My Dad just completed his big RC Zero. Came out good! :thumbsup:


----------



## Ohio_Southpaw (Apr 26, 2005)

Good looking build! Is the prop the right scale? It looks small for an aircraft of that size, especially a fighter.


----------



## John P (Sep 1, 1999)

Yup, this is the place for it!
Nice Zeke!


----------



## StarshipClass (Aug 13, 2003)

Ohio_Southpaw said:


> Good looking build! Is the prop the right scale? It looks small for an aircraft of that size, especially a fighter.


I've always thought the Jap planes had too small props on them.  
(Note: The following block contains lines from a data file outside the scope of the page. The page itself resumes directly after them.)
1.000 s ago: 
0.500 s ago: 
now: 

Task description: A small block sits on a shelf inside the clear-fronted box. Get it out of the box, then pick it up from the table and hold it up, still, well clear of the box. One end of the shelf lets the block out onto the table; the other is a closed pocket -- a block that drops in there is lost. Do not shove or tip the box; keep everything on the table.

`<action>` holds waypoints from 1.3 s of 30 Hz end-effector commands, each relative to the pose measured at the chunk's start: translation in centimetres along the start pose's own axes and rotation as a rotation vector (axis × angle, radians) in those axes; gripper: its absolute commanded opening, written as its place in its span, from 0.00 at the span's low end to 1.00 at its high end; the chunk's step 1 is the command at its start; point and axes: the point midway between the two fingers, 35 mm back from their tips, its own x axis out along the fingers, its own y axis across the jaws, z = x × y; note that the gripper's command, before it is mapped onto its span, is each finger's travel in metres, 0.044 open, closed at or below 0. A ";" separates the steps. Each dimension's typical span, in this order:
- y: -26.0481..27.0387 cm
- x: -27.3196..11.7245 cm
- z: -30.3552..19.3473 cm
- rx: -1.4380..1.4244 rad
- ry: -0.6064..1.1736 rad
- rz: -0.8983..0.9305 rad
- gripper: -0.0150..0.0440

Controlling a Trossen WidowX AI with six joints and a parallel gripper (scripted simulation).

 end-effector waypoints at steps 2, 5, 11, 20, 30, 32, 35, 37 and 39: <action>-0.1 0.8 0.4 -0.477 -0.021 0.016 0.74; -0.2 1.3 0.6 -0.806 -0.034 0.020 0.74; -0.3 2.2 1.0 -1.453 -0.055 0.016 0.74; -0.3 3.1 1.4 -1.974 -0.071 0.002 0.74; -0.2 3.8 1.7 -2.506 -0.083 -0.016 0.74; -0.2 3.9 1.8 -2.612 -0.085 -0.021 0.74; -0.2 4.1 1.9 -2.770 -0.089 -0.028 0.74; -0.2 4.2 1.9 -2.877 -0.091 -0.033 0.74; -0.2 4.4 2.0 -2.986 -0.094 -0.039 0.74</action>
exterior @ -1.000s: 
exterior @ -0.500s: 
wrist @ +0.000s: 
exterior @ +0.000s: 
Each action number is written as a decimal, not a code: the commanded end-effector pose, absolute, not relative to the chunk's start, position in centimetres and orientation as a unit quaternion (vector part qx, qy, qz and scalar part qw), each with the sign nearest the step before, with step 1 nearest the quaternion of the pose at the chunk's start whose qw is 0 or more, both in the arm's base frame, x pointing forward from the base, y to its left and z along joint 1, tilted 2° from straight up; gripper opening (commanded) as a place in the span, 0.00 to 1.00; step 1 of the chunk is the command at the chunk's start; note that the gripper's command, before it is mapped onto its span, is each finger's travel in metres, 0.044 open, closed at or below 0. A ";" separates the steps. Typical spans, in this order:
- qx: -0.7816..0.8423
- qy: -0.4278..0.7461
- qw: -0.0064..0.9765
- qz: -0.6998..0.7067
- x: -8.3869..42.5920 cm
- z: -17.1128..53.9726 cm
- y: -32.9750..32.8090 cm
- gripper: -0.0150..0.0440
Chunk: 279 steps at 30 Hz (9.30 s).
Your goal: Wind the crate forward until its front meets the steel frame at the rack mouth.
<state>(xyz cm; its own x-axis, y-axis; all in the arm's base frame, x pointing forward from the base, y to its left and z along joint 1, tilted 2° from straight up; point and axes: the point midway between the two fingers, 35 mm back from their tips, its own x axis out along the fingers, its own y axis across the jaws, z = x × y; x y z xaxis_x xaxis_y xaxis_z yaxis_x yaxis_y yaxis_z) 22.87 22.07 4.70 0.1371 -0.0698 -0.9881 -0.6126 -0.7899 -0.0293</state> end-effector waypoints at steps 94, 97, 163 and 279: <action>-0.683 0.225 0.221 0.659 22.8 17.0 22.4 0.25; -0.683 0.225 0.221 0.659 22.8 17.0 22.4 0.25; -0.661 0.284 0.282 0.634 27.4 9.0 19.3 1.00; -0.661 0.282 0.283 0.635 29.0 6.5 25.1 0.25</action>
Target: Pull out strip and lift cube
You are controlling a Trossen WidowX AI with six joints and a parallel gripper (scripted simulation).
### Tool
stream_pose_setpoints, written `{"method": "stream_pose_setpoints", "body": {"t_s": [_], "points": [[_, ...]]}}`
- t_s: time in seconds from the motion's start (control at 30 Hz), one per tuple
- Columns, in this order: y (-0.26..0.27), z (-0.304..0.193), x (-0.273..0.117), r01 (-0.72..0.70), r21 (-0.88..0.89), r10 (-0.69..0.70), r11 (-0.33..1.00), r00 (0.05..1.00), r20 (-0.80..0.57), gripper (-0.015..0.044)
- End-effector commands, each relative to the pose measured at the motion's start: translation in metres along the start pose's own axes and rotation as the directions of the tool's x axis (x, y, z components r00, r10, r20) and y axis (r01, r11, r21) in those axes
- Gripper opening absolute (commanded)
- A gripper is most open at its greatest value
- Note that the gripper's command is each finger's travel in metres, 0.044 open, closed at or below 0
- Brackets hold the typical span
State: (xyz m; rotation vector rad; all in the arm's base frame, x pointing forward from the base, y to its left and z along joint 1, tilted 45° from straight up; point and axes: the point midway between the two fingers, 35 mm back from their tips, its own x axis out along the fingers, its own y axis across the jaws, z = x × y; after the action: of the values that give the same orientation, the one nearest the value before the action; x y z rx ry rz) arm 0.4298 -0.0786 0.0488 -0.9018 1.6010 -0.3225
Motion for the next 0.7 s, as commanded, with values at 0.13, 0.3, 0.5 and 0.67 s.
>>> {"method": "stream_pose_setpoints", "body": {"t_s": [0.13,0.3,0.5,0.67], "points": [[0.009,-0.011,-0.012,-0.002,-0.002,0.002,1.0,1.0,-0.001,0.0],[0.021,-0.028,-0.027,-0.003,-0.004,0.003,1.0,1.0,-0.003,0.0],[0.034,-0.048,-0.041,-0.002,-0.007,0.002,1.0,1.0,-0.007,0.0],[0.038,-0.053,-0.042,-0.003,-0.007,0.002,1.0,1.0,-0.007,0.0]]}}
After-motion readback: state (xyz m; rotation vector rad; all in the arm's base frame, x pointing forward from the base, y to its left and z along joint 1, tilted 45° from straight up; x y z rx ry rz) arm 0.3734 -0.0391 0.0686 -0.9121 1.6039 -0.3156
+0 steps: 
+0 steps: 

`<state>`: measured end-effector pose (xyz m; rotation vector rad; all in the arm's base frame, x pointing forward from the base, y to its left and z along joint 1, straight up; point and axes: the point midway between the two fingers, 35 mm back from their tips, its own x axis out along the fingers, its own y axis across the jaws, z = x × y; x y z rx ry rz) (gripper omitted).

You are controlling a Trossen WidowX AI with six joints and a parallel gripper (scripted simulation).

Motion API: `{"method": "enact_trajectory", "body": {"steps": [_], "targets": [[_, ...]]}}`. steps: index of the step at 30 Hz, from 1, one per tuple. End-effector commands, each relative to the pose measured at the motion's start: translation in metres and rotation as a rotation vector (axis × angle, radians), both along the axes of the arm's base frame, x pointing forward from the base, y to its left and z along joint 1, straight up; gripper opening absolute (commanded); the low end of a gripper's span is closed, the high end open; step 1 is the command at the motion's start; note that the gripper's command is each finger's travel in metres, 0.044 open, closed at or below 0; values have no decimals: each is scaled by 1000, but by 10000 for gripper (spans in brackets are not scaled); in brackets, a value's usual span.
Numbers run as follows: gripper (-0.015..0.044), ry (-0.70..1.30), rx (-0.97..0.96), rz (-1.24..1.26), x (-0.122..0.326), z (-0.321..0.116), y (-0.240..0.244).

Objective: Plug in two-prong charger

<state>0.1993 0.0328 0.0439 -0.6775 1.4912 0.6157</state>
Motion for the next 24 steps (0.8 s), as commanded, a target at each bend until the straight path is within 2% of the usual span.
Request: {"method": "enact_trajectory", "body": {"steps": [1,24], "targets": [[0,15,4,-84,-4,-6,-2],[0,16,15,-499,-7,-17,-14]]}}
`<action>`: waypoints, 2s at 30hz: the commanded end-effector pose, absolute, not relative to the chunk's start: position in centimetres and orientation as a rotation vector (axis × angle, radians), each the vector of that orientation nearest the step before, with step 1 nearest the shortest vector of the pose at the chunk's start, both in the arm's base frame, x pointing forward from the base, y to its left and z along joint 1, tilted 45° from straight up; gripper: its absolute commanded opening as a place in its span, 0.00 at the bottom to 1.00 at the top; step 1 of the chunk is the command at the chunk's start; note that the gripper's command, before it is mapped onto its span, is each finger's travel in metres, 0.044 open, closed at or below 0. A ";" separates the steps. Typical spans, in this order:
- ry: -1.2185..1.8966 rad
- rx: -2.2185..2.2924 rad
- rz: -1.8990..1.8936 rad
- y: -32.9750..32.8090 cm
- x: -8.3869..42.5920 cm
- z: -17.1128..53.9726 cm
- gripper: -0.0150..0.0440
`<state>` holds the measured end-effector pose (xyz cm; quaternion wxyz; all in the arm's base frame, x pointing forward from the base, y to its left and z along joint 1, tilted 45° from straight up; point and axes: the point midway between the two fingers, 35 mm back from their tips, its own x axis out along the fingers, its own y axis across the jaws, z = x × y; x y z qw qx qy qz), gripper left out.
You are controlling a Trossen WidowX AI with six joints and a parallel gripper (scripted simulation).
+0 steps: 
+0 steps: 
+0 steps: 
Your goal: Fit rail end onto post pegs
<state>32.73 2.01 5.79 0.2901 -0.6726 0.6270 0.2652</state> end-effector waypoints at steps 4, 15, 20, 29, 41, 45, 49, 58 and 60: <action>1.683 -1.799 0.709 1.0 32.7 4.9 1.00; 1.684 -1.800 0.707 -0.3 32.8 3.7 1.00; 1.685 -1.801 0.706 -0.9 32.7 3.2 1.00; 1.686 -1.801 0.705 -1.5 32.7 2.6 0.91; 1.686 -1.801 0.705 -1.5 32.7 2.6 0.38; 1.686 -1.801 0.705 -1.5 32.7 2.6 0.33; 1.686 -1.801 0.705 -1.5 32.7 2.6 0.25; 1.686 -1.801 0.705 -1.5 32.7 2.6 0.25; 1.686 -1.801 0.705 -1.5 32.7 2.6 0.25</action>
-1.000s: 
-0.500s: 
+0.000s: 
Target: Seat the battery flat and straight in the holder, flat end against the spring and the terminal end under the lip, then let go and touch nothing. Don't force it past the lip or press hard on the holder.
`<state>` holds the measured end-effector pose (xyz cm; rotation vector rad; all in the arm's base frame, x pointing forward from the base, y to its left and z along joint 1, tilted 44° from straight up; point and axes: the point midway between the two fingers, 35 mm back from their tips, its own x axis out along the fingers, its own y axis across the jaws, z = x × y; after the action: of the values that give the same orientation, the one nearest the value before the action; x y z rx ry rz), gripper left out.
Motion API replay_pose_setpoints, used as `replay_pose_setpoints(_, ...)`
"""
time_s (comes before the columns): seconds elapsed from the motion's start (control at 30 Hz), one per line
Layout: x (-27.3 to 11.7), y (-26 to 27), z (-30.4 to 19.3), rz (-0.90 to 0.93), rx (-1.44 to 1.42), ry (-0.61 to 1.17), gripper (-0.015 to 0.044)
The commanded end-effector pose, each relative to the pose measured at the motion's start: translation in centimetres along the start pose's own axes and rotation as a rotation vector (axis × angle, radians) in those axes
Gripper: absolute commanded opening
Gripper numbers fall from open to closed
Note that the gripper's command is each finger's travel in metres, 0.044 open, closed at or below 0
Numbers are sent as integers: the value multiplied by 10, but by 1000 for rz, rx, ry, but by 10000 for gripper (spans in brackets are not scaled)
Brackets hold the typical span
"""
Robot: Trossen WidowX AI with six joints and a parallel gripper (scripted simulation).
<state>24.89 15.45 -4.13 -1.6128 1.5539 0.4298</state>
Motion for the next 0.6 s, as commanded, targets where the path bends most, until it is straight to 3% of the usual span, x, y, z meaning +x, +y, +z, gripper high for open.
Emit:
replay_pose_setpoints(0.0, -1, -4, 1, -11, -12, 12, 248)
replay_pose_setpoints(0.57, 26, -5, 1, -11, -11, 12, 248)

Great looking fighter! :thumbsup:


----------



## Midnightrun (Jul 3, 2006)

Have that, but with gray body style!!!

:thumbsup: ---Midnightrun--- :wave:


----------



## machine shop to (Dec 10, 2005)

Really nice RC! I have the book "Samurai" by Saburo Sakai. Now I need a Zero like your dad's for a companion to it!

:thumbsup: 

tom


----------



## Roguepink (Sep 18, 2003)

Heck yes, it's the right place! It's a model airplane that DOES something! I get so nervous when R/C guys look at my 1:72 stuff and start talking about tiny brushless motors and magnetic actuators...


----------